Problem to solve: All of the records below are to be output exactly; no image belongs in the result.

[Opening Information provided section]

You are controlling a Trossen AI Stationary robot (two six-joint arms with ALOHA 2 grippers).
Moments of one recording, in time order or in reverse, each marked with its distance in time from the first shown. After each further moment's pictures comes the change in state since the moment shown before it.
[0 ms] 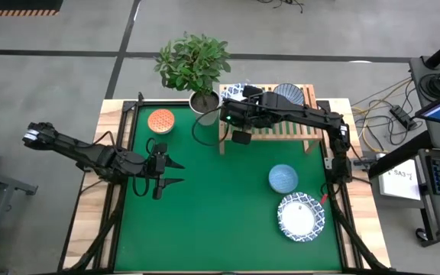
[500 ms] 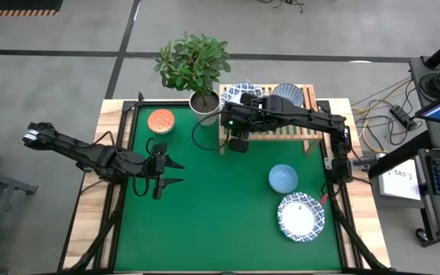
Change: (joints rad) left arm 0.000 0.000 0.000 0.000 0.000 0.000; right arm 0.063 -0.008 0.057 0.011 -0.146 0.082
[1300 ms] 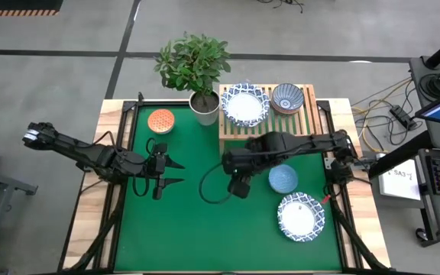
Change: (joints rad) left arm 0.000 0.000 0.000 0.001 0.000 0.000; right arm 0.263 -0.004 -0.059 -0.047 -0.246 0.524
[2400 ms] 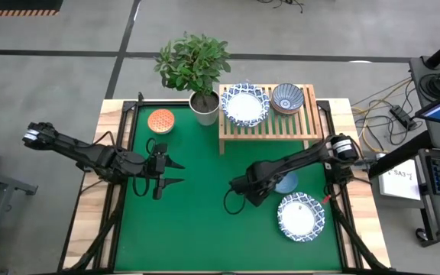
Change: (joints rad) left arm 0.000 0.000 -0.003 0.000 0.000 -0.005; right arm 0.023 -0.008 -0.754 0.122 -0.115 0.456
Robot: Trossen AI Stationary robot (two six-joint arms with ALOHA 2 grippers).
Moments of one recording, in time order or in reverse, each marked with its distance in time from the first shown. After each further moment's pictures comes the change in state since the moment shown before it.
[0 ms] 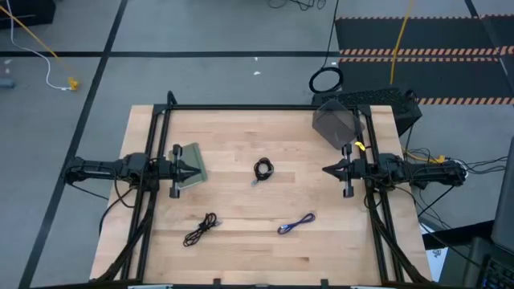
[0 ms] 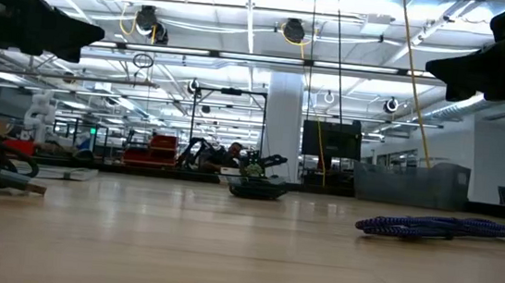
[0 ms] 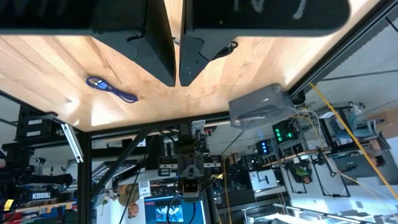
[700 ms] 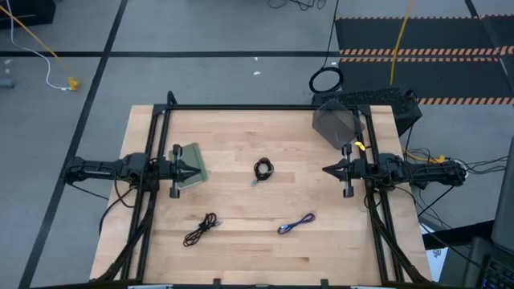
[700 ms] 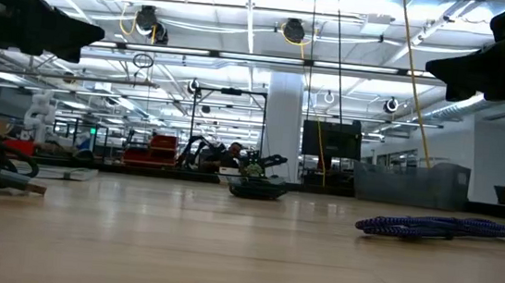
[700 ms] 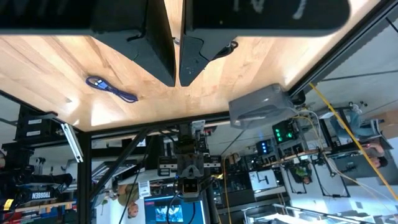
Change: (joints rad) left arm 0.000 0.000 0.000 0.000 -0.001 -0.006; right arm 0.000 0.000 0.000 0.001 0.000 0.000
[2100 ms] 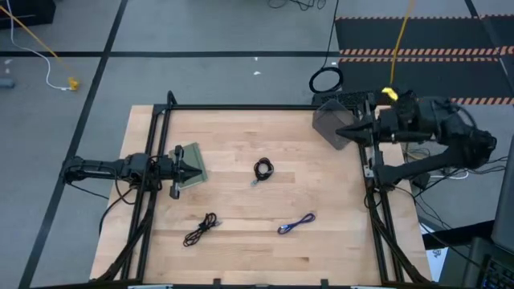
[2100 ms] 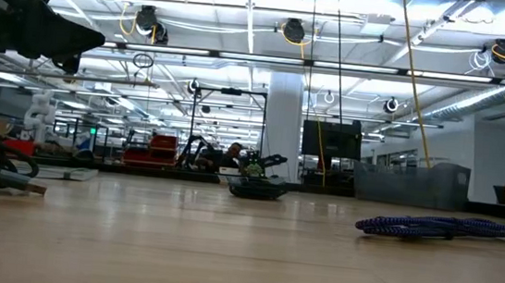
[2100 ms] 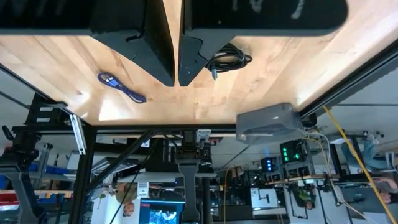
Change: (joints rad) left arm 0.000 0.027 0.001 -0.020 0.000 -0.148; right arm 0.000 0.864 1.382 -0.680 0.000 0.060
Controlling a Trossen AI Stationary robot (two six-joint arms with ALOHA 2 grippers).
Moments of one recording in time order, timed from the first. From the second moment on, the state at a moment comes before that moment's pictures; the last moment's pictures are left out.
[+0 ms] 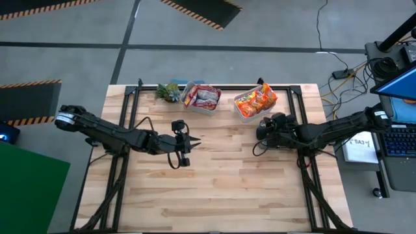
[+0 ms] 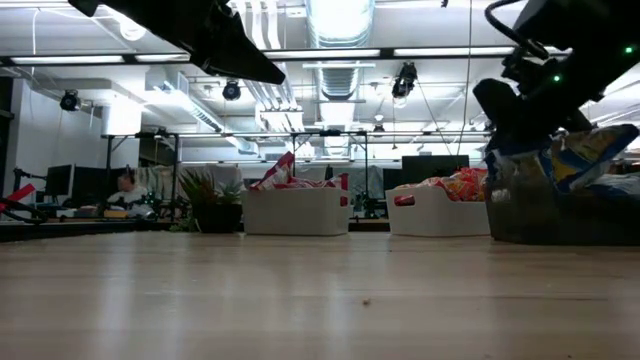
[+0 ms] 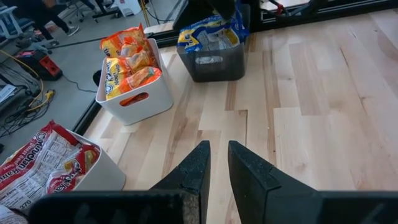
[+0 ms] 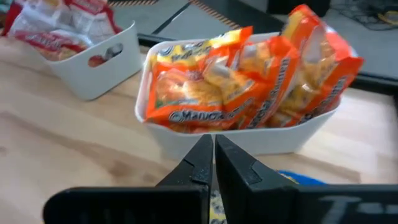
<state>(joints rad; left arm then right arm) -0.23 1.31 0.78 0.06 -0.49 0.04 0.12 0.97 0.48 -0.50 0.93 1.01</state>
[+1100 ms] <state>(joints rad) -0.28 1.16 0.74 -0.09 -0.49 0.05 0.22 0.91 0.51 -0.55 1.04 0.98</state>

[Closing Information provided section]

Response:
You are controlling a Trossen AI Stationary robot (two six-joint arms with ALOHA 2 grippers).
Moments of one recording, in time order or in reverse, each marked with its distance in time from the first shown. After each further moment's pictures comes the change in state since the moment shown before it.
[0 ms] 
[500 ms] 
Change: (joints rad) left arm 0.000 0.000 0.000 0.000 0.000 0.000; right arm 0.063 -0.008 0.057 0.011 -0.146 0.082
[1300 ms] 
Change: (joints rad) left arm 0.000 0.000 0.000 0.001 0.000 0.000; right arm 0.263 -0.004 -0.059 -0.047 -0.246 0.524
[2400 ms] 
Change: (joints rad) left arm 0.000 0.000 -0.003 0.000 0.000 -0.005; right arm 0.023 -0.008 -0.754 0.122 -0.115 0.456
Robot: Trossen AI Stationary robot (two six-joint arms with ALOHA 2 grippers).
Moments of one recording, in time order or in reverse, each marked with its distance in time from the first shown. After each further moment's pictures comes the change in state since the moment shown before it.
[0 ms] 
[0 ms] 
[0 ms] 
[700 ms] 
[700 ms] 
[700 ms] 
Change: (joints rad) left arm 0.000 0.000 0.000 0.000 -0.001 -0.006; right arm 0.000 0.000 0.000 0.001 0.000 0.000
[2100 ms] 
[2100 ms] 
[2100 ms] 
Change: (joints rad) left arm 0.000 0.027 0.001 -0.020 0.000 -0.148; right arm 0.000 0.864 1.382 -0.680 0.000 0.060
Controlling a Trossen AI Stationary robot (two six-joint arms with ALOHA 2 grippers).
Moments of one recording in time order, timed from the first. From the second moment on, the state at a moment comes before that moment's pictures; the last moment's pictures are left out.
[+0 ms] 
[+0 ms] 
[+0 ms] 
[+0 ms] 
<state>(joints rad; left arm then right arm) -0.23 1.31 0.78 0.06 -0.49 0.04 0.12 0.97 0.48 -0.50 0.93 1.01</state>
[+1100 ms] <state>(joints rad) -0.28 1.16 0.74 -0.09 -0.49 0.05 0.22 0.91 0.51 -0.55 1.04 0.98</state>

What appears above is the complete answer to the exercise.